**Exercise aim**
Keep every word of the listing and reproduce it exactly, but set aside any image found there.

**Source material**
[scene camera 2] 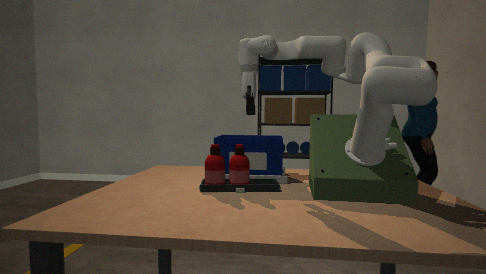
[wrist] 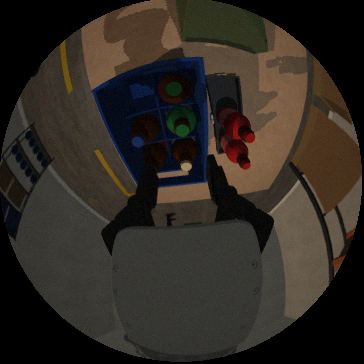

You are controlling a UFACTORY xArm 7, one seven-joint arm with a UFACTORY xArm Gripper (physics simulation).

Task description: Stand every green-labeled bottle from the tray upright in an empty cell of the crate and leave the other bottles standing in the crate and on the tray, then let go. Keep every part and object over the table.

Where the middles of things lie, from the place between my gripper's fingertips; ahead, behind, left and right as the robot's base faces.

**Exercise response**
[scene camera 2] 
[wrist] 

You are controlling a UFACTORY xArm 7, one seven-joint arm with a UFACTORY xArm Gripper (physics simulation).

Task description: Stand every green-labeled bottle from the tray upright in an empty cell of the crate and leave the other bottles standing in the crate and on the tray, then let go. Keep every part and object over the table.

Where the middles of things lie, from the place between my gripper's fingertips; ahead, behind, left and right as the robot's base faces.

This completes the response.